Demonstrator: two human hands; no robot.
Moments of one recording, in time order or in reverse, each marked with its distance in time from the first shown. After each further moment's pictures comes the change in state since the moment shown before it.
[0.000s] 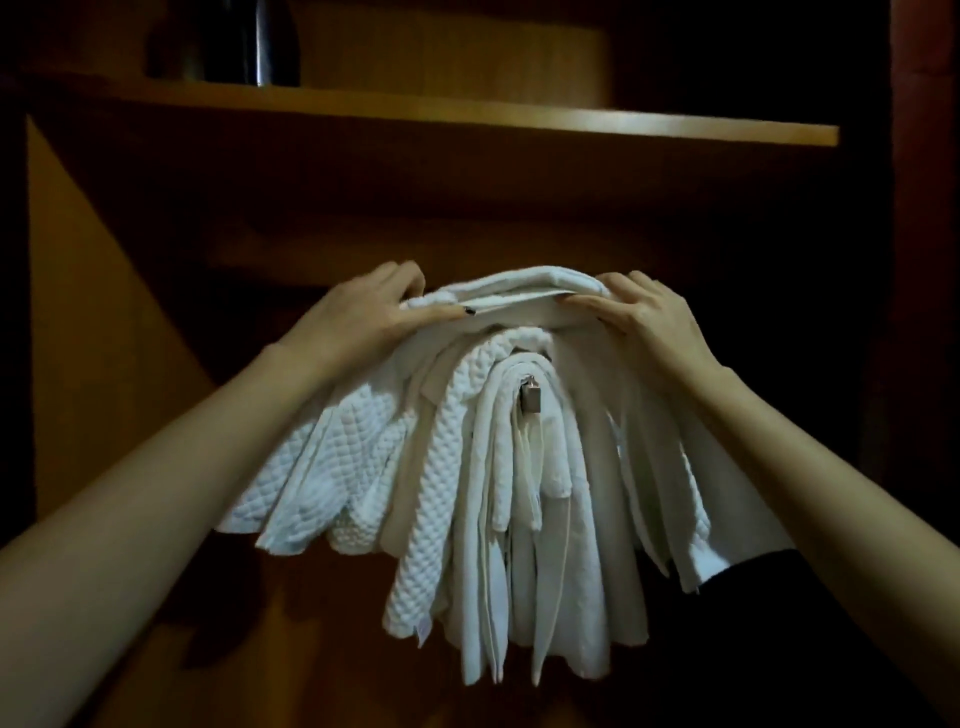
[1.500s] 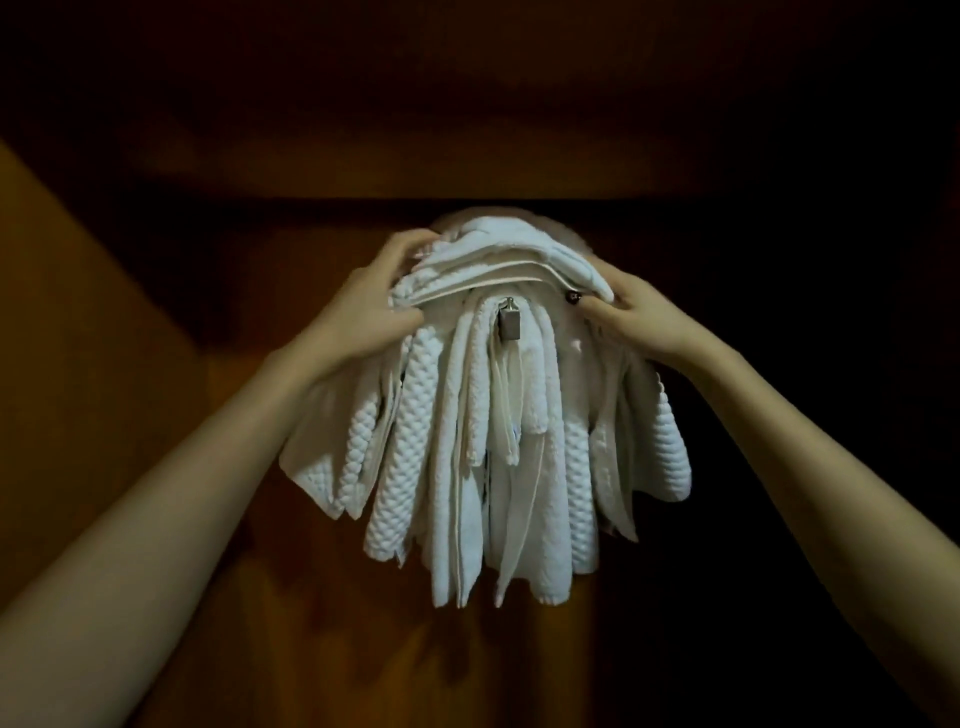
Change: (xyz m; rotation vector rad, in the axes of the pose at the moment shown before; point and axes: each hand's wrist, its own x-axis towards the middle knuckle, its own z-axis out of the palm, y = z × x) left_hand -0.023 0.029 0.062 -0.684 -0.206 -0.313; right_hand -0.046 -0.003 0.043 0.915 -0.361 0.367
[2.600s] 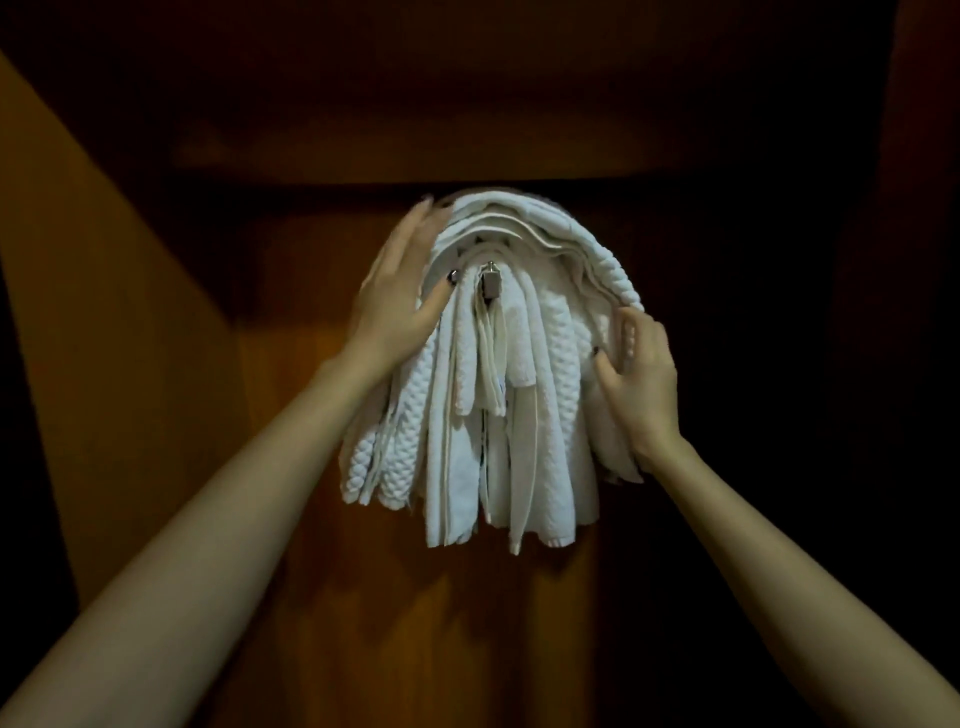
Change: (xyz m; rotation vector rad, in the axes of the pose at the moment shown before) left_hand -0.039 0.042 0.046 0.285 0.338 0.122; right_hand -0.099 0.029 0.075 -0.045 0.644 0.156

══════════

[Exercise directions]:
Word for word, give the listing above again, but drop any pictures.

[Answer to the exercise]:
Demonstrator: two human hands; no robot.
Moments of one recording, in time order or in reverse, each marked with its distance in time from the first shown. After each further moment's pictures comes the change in state since the moment shown before it.
[0.000s] 
[1.500s] 
Change: (xyz m; rotation vector rad, in the axes of the pose at the moment shown before; point and axes: each hand's wrist, its own x-axis towards the middle knuckle, its own z-axis out of the palm, y = z × x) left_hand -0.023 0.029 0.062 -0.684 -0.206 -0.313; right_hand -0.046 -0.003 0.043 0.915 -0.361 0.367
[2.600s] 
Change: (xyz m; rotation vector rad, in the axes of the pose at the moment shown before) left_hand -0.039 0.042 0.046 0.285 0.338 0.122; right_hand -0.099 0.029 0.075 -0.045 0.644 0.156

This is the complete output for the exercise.